WHAT IS EXPECTED: Produce as output only the lines below starting at the line with "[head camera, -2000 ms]" and continuing through the line with "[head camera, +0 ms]", each one exactly as written.

====== EXERCISE MATERIALS ======

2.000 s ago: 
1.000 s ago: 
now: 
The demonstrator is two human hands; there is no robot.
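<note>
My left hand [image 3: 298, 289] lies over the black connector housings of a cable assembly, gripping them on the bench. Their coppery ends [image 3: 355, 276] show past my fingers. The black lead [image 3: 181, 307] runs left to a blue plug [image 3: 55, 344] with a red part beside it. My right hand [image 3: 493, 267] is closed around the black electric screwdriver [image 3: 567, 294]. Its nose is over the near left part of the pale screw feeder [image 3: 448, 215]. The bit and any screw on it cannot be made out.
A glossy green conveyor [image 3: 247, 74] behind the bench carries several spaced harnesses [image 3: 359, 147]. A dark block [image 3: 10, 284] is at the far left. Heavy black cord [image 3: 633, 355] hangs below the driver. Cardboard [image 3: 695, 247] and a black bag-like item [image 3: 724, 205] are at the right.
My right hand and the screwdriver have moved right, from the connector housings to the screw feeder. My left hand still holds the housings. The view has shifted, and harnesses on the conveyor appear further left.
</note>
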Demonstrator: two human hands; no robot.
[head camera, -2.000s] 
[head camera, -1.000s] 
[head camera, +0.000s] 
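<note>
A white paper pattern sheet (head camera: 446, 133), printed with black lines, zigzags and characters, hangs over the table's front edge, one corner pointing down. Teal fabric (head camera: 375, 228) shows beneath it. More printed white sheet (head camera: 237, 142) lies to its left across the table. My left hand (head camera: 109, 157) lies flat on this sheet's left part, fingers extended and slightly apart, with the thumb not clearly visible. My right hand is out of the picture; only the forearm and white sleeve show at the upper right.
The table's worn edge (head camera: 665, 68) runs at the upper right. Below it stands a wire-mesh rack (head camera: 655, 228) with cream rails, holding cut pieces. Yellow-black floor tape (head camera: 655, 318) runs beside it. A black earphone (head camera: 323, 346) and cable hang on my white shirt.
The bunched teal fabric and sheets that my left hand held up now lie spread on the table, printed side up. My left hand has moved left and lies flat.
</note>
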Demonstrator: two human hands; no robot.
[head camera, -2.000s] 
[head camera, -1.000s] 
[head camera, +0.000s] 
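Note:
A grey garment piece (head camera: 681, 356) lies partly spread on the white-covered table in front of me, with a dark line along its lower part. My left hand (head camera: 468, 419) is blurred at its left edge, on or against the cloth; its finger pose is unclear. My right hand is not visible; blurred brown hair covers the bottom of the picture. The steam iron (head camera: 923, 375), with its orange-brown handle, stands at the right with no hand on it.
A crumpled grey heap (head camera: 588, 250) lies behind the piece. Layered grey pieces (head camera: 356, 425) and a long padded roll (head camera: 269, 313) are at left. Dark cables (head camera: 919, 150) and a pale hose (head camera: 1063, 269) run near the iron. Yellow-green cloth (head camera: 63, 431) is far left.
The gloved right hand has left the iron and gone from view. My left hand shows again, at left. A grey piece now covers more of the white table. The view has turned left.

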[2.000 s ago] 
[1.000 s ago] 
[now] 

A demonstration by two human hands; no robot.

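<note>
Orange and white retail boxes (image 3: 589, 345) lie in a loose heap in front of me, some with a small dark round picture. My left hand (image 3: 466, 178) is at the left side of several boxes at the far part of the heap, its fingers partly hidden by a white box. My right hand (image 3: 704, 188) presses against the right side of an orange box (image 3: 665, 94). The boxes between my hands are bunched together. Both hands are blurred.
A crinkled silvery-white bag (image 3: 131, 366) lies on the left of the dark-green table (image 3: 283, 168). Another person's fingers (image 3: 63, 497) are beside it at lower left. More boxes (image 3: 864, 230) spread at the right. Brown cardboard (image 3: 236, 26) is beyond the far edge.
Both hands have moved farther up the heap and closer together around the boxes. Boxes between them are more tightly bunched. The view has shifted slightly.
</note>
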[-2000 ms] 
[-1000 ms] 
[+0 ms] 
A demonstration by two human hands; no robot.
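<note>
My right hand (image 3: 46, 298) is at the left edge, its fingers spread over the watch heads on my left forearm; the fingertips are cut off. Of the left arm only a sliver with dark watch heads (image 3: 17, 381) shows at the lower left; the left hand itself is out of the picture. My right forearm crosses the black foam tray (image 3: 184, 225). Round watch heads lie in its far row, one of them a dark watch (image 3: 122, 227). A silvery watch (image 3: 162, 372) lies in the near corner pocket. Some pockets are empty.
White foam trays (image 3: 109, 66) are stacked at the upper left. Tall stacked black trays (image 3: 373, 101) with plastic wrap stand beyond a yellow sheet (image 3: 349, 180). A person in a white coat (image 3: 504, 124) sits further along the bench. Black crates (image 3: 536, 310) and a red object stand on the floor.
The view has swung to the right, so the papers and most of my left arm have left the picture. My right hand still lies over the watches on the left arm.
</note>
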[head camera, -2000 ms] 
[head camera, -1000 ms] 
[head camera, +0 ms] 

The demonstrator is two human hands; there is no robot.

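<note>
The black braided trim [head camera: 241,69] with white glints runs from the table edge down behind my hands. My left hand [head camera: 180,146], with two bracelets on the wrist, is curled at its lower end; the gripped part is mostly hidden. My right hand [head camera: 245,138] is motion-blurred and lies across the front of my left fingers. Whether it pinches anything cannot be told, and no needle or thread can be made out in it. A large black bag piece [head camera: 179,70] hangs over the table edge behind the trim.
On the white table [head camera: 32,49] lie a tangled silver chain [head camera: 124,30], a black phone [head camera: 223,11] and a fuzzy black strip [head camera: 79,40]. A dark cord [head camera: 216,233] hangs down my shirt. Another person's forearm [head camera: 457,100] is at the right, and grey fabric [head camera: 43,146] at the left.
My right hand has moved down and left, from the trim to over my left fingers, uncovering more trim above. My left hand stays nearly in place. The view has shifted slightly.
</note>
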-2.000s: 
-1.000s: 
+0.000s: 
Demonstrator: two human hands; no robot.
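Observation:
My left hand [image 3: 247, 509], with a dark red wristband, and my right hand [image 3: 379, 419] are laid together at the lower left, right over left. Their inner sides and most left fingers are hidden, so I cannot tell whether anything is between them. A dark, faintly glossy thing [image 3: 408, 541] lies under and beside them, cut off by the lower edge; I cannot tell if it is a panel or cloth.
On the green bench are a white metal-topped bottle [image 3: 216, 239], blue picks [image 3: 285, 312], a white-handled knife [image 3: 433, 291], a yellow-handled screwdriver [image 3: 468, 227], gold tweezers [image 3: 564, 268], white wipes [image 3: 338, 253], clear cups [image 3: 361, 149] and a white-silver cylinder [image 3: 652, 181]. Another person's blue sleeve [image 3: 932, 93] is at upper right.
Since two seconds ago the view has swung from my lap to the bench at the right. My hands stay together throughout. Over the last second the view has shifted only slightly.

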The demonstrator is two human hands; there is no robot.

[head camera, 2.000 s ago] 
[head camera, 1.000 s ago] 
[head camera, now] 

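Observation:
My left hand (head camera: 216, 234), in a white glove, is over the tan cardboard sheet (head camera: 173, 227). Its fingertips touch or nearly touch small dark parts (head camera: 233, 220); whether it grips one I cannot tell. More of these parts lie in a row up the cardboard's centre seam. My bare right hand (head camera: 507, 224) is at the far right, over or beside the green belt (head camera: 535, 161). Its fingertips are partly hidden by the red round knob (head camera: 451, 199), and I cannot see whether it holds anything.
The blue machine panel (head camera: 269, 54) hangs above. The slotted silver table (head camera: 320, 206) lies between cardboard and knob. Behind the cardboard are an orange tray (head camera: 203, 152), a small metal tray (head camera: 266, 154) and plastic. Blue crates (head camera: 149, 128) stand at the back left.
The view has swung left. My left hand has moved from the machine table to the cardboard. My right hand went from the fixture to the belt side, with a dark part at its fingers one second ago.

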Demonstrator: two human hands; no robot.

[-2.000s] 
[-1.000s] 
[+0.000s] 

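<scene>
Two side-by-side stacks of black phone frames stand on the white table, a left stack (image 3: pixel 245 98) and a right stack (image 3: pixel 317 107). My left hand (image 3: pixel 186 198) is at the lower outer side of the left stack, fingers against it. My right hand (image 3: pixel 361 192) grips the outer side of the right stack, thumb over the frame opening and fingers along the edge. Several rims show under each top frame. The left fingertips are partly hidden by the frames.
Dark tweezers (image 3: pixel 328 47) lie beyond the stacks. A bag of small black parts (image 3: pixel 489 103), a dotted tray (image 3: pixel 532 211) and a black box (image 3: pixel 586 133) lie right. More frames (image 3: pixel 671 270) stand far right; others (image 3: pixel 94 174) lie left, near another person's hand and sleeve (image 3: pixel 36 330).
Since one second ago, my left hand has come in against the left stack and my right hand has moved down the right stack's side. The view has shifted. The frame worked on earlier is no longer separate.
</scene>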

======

SOLUTION TO THE PROBLEM:
[head camera, -2000 ms] 
[head camera, -1000 ms] 
[head camera, +0 ms] 

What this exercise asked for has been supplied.